Prompt:
For the records that follow, give the number of lines in which the word "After" occurs, with nothing added.
_____
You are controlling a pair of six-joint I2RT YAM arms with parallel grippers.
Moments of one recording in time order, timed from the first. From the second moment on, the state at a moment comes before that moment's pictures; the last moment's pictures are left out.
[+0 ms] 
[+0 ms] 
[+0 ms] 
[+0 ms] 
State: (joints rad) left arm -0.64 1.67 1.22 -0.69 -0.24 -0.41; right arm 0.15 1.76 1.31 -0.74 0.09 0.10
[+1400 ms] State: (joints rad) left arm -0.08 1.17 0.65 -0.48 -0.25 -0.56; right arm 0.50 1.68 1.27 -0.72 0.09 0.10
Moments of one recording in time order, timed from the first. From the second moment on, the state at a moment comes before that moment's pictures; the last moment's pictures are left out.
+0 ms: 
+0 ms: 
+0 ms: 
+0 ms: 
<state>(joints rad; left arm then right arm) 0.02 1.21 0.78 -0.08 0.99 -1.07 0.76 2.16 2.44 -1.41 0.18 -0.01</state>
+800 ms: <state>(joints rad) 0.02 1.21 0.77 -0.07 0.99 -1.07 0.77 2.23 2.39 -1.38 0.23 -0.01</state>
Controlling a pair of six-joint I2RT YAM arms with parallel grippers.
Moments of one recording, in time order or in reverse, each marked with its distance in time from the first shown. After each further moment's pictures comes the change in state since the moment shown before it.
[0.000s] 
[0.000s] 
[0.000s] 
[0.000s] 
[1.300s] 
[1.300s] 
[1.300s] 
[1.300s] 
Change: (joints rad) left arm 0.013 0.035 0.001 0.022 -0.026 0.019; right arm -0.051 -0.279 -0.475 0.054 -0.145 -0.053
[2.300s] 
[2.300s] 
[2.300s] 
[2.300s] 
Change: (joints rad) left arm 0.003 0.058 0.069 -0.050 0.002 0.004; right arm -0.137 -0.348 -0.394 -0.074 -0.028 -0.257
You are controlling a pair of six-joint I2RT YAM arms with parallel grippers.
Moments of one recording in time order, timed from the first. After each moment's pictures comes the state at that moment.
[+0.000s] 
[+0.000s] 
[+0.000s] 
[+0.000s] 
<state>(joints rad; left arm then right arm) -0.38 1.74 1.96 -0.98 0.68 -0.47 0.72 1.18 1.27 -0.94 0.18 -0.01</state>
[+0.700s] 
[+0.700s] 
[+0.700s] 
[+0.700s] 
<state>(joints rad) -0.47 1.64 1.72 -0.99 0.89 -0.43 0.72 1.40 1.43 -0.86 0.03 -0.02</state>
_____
Output below:
2